→ Exercise brief: Your answer should consist of the lines holding "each", copied from the material below.

→ Data segment:
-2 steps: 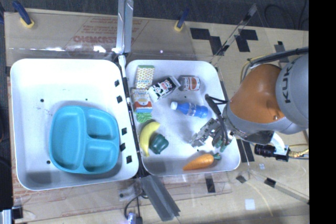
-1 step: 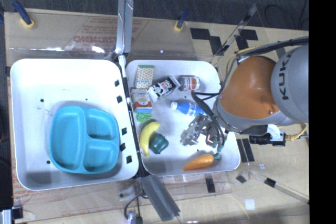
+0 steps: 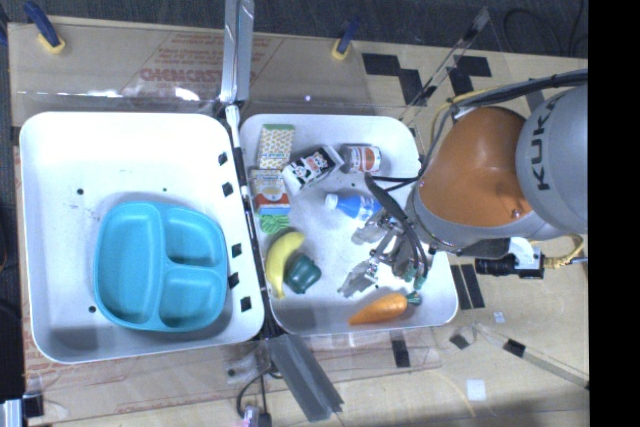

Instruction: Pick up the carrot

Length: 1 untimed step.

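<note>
Jaws (image 3: 375,267) hang just above the carrot (image 3: 380,309), at its 12 o'clock; I can't tell if they're wide or narrow. Carrot lies free at 5 o'clock in the right bin (image 3: 432,310). I read this as approach: next, drop and close across it.

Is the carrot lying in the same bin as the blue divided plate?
No: the carrot lies in the right bin, while the blue divided plate sits in the left bin.

"KU" on grey arm (image 3: 560,160)
</note>
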Available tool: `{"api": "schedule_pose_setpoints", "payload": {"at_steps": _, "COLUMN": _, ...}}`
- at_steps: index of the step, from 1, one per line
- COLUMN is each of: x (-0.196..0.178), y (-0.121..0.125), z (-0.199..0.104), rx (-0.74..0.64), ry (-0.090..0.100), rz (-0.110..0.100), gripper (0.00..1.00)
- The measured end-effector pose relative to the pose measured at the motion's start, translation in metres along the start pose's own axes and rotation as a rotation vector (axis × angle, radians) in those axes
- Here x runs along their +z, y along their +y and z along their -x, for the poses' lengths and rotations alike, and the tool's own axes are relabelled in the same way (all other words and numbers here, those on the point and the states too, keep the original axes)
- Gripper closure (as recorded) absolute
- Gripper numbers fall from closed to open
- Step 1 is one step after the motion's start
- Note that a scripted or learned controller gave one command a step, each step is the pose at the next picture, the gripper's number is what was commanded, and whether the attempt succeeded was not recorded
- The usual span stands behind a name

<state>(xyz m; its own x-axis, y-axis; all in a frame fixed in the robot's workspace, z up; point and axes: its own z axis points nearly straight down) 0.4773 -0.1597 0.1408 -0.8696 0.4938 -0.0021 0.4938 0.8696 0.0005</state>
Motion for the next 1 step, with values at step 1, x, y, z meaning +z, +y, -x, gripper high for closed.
{"api": "schedule_pose_setpoints", "payload": {"at_steps": 1, "x": 0.0498, "y": 0.0308, "z": 0.0186, "rx": -0.012, "ry": 0.004, "rz": -0.001, "gripper": 0.00}}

→ Response below:
- COLUMN is each of: x (-0.196..0.178), y (-0.121..0.125), z (-0.199..0.104), rx (-0.74..0.64), ry (-0.090..0.100), rz (-0.110..0.100), gripper (0.00..1.00)
- Note that a scripted or learned controller gave one command a step, each step is the pose at the next picture, the gripper's number is what was commanded, and whether the attempt succeeded was not recorded

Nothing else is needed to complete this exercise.